Gözlerime inanamıyorum,

Büyülü kraliçemsin benim."

BigBang-Flower Road

***

"Sende bir şeyler var." Kwon Dami gözlerini kısarak kardeşine baktığında JiYong kafasını telefonundan kaldırıp ablasına döndü.

Terhis olduktan sonra, yeni evlenen ablasının evine gelmeye pek fırsatı olmamıştı. Şimdi de yatıya gelmişti fakat anlaşılan ona huzur yoktu.

"Ne takıldı gözüne abla?" Baygın bakışları ile kendine neredeyse tıpa tıp benzeyen kadına baktı. Eniştesi karşı koltukta bir yandan kahvesini yudumlarken bir yandan da sırıtıyordu.

"Telefonla fazla ilgileniyorsun ve ilgilenirken ağzın kulaklarına kadar çıkıyor.

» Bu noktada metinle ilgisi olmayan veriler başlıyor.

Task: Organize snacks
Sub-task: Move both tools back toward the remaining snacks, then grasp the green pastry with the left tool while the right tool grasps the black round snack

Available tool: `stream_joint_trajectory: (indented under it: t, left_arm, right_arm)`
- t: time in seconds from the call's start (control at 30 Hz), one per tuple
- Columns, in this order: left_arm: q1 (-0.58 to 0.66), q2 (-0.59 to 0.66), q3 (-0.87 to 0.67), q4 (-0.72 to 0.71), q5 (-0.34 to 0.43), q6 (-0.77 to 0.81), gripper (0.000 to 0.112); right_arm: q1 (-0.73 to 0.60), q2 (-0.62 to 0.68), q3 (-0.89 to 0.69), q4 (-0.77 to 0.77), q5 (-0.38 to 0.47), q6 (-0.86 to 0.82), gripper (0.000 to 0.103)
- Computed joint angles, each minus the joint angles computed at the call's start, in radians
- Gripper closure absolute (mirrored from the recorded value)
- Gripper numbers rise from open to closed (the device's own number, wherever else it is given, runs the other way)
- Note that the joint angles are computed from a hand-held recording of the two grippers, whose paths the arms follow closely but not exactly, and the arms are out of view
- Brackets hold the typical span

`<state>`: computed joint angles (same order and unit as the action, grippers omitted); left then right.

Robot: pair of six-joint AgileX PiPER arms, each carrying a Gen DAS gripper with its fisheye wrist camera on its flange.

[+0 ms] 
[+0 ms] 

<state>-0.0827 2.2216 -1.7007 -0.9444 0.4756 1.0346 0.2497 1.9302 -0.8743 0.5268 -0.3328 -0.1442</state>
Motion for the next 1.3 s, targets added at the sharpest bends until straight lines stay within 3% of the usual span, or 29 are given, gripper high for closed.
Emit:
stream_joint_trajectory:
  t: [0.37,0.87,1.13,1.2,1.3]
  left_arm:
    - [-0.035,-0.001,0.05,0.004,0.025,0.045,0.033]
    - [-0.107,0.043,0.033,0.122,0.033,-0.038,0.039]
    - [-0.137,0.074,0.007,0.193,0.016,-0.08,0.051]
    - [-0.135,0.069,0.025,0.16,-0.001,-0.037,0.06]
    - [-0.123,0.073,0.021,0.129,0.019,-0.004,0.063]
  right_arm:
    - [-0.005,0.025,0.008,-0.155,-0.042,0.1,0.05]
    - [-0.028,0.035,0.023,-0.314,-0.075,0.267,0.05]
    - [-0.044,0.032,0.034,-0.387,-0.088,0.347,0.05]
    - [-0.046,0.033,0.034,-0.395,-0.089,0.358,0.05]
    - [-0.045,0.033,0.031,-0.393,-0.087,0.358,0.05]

Bilmem gereken bir şey var değil mi?" Dami, kahve kupasını sehpaya bırakıp Jiyong'a yaklaştığında Jiyong telefonu kilitleyip kenara bıraktı.

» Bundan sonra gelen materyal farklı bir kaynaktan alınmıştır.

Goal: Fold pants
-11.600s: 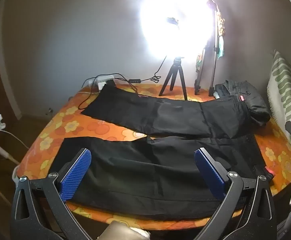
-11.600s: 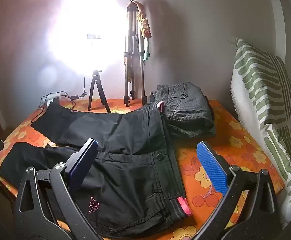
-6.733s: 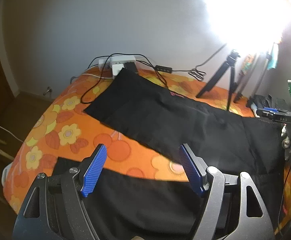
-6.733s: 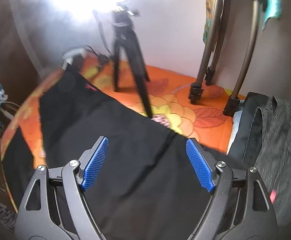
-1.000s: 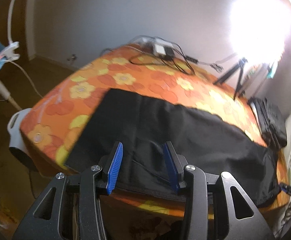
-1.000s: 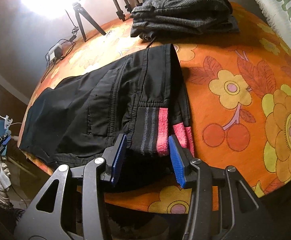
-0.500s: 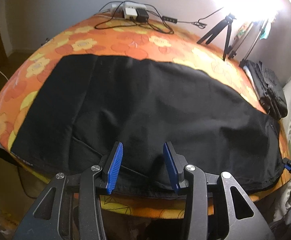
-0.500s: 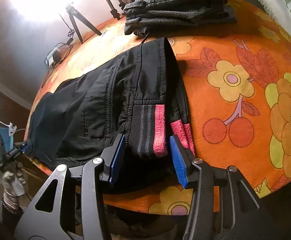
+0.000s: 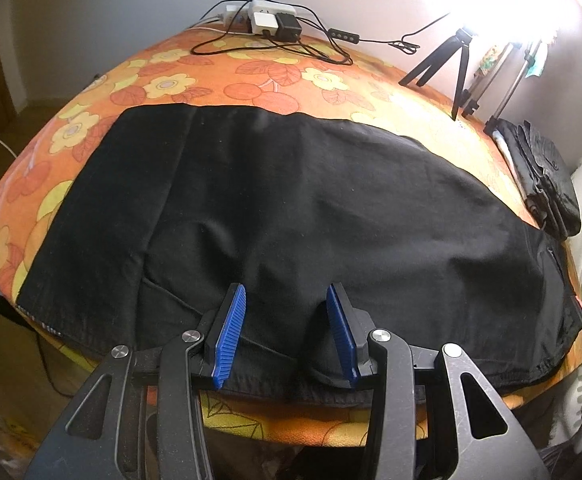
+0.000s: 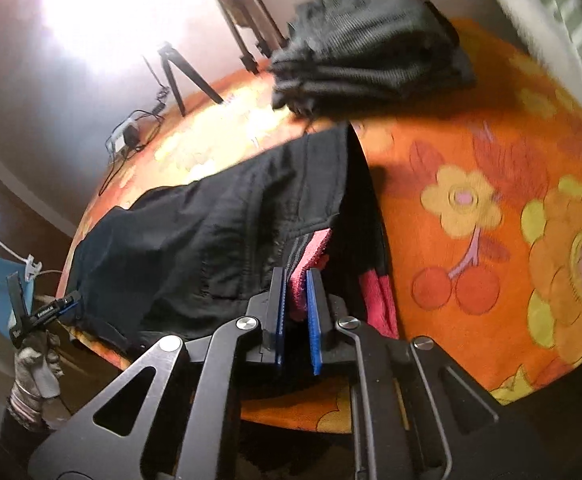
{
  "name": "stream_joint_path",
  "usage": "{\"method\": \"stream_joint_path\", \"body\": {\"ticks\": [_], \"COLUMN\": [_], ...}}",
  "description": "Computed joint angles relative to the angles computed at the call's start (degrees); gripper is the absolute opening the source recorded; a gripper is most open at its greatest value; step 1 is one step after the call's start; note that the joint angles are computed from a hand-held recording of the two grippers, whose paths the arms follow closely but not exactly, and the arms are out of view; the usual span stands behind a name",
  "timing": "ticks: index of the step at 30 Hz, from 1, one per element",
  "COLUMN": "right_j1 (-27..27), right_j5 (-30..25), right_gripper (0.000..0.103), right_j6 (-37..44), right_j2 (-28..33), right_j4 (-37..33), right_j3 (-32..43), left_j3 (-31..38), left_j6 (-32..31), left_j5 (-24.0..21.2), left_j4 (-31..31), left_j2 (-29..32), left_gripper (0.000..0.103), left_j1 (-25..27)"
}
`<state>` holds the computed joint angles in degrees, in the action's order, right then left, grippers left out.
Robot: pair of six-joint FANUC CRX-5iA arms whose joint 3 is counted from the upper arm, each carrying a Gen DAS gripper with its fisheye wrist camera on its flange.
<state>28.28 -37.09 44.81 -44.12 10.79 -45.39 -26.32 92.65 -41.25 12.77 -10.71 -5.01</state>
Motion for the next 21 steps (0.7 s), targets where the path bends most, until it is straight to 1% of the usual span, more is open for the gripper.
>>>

"Özelime karışma lütfen." Dami'nin ağzı şok içinde açılırken Eşi evi inletecek bir kahkaha patlatmıştı.

"Benimle, attığı her adımı konuşan çocuğun dediğine bak!" Dami isyan edercesine konuştuğunda Jiyong baygın bakışları ile ablasına bakmaya devam etti.

"Insanlar değişebilir." Dami kaşlarını çatıp kardeşinin omzuna vurdu.

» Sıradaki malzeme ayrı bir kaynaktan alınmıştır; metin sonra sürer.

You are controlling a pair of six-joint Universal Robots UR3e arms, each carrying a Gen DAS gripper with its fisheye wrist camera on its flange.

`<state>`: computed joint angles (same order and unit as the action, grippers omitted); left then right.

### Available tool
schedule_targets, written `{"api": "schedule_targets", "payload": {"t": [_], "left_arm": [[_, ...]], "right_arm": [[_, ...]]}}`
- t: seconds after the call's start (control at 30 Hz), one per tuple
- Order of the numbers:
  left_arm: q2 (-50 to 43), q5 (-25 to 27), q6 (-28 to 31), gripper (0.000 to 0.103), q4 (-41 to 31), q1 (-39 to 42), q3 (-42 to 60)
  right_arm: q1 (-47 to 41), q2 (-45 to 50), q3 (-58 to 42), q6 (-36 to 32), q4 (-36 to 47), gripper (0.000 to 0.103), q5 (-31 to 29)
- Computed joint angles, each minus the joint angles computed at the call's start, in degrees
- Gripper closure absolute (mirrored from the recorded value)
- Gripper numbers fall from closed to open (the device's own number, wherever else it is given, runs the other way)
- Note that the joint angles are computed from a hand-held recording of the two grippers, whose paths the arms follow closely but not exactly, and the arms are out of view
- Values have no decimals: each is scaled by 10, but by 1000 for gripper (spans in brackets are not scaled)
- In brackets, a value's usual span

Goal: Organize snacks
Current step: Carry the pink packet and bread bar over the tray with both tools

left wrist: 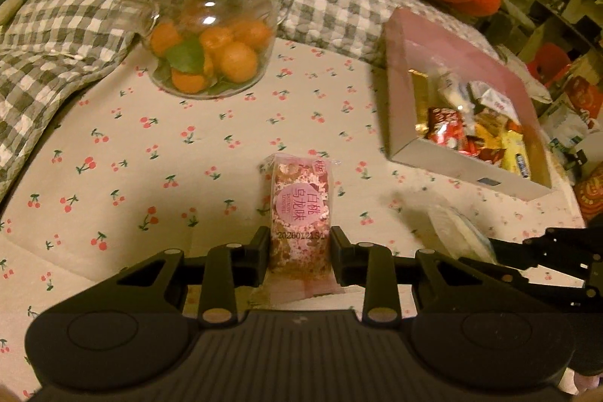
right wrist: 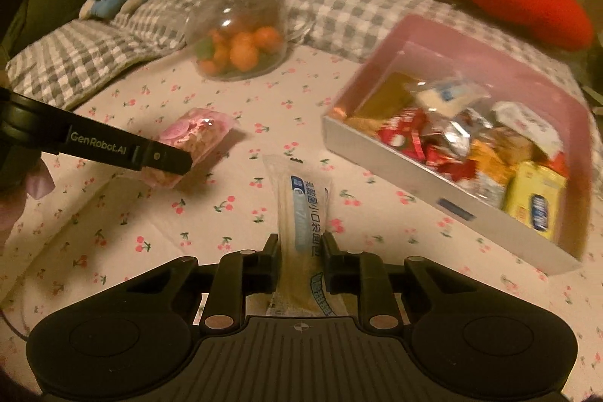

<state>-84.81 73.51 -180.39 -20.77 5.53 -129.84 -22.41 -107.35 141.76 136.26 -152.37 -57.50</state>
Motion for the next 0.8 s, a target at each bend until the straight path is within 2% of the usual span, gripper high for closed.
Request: {"api": "schedule_targets", "payload": {"t": [0.2, 0.43, 0.6, 0.8], "left_arm": [[-4, -3, -11, 73, 31, -20, -2], [-43, 10, -32, 73, 110, -68, 15], [-72, 20, -44, 73, 167, -100, 32], [-111, 42, -46, 73, 199, -129, 62]], "right_arm": [[-111, -108, 5, -72, 157, 82, 64], [-224, -162, -6, -164, 293, 82, 123], [-243, -102, -31, -146, 254, 82, 137], [-263, -17, -82, -110, 213, 82, 156]]}}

"Değişiyor olman aramıza mesafe koyacağın anlamına gelmez."

"Mesafe koymuyorum sadece söylemem gereken zaman henüz gelmedi o kadar." Jiyong omuz silkerek telefonunu geri aldığında Dami pes edercesine kafasını salladı.

"Pekala, bir şey demiyorum fakat zamanı geldiğinde ilk ben bileceğim." Jiyong yeni gelen mesaja gülümseyerek cevap yazarken kafasını salladı.

"Zamanı gelince herkes öğrenecek zaten."

***
'Iyi geceler kırmızı lale❤' Gecenin son mesajı ile kıkır kıkır gülmeye başladığında RiJin tek kaşını kaldırarak sana baktı.

"Siz işleri ilerlettiniz galiba." Kafasını da hafifçe eğdiğinde sorgulama haline girdiğini anlamıştın. Dudaklarını birbirine bastırıp telefonu bir kenara bıraktın.

"Yani öyle bir şeyler oldu galiba." RiJin kıkırdayıp sana omuz attığında sen de aynı şekilde karşılık vermiştin.

Jiyong'un doğum gününden sonra aranızda bazı şeyler değişmeye başlamıştı. Birbirinize çok yakın davranıyordunuz. Galiba flört etme aşamasındaydınız. Için kıpır kıpırdı. Aranızda bu şekilde bir ilişki gelişeceğini tahmin etmemiştin.

Jiyong o günden sonra çok farklı davranmaya başlamış, telefon numaranı istemişti. Sık sık mesaj atıp arıyordu arada buluşmak istiyordu. Her şey bir anda olmuştu ama çok da güzel olmuştu.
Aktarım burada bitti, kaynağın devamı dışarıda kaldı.